— Provided data —
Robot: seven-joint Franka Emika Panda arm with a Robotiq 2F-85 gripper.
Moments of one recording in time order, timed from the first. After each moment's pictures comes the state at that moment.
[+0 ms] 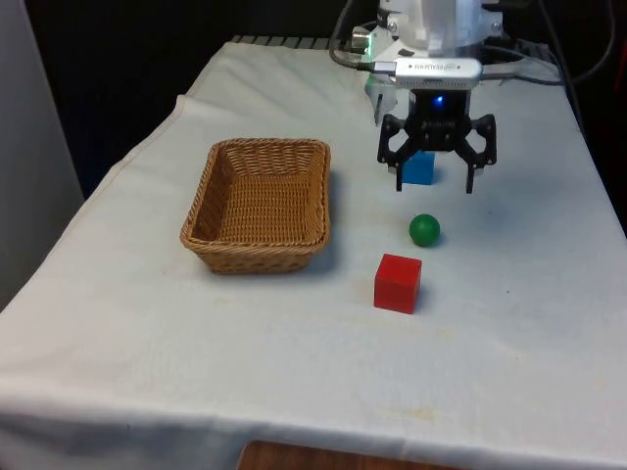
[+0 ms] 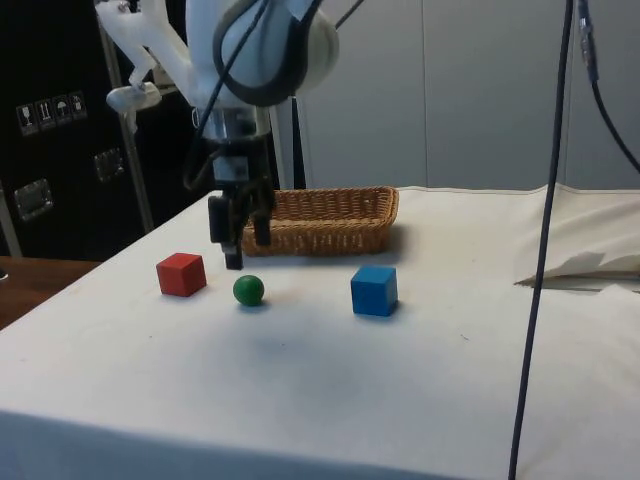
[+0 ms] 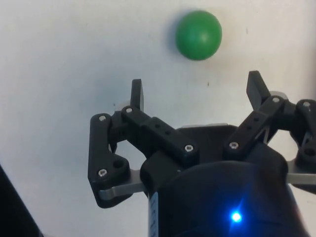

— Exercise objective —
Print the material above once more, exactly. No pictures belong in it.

— Response to the exercise —
Robot: seven-joint Franka Emika Panda arm with a Robotiq 2F-85 gripper.
Moments of one recording in time order, timed from the first. After each moment's pictures comes the state at that moment.
[+0 ms] 
[+0 ms] 
[+0 ms] 

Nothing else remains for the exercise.